### WHAT YOU SHOULD DO
Output only the lines below that start at the line containing "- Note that" and end at the line containing "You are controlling", with both ends kept.

○ ○ ○ ○

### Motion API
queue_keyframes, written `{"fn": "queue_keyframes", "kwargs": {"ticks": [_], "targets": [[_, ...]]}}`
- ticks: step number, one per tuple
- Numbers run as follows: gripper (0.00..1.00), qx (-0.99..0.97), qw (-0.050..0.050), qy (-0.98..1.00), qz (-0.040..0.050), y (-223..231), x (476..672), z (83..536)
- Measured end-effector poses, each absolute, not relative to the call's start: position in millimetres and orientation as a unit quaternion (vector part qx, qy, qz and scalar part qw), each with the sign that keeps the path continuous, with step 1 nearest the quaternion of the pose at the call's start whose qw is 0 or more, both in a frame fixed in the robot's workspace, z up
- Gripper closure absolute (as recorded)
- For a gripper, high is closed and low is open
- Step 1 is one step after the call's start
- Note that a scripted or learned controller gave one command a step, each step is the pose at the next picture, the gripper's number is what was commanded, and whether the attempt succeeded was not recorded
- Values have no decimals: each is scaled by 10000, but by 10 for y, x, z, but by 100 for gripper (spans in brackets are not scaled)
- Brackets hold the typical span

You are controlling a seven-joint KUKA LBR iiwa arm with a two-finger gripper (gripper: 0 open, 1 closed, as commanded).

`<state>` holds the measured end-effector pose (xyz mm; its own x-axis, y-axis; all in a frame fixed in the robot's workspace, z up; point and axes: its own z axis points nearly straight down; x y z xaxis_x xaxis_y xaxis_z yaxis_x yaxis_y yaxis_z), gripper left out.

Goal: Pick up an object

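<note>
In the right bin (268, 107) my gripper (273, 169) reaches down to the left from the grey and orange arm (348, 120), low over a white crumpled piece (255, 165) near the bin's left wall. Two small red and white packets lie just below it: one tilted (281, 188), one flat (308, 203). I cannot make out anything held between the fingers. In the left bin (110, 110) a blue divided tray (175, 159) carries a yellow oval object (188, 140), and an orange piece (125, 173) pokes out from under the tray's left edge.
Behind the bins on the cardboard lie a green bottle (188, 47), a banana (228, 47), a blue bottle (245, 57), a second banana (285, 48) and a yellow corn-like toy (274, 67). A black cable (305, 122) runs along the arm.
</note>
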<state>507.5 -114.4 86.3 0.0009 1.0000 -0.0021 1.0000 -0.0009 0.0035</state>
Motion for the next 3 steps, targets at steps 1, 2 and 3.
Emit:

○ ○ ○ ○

### THE COMPLETED TASK
- Note that a scripted or learned controller gave one command a step, each step is the pose at the next picture, the gripper's number is what was commanded, and whether the attempt succeeded was not recorded
- Values have no decimals: each is scaled by 10000, but by 10 for y, x, z, but by 100 for gripper (spans in brackets are not scaled)
- Brackets hold the typical span

You are controlling a seven-joint KUKA LBR iiwa arm with a two-finger gripper (gripper: 0 open, 1 closed, as commanded).

Output for the exercise is complete.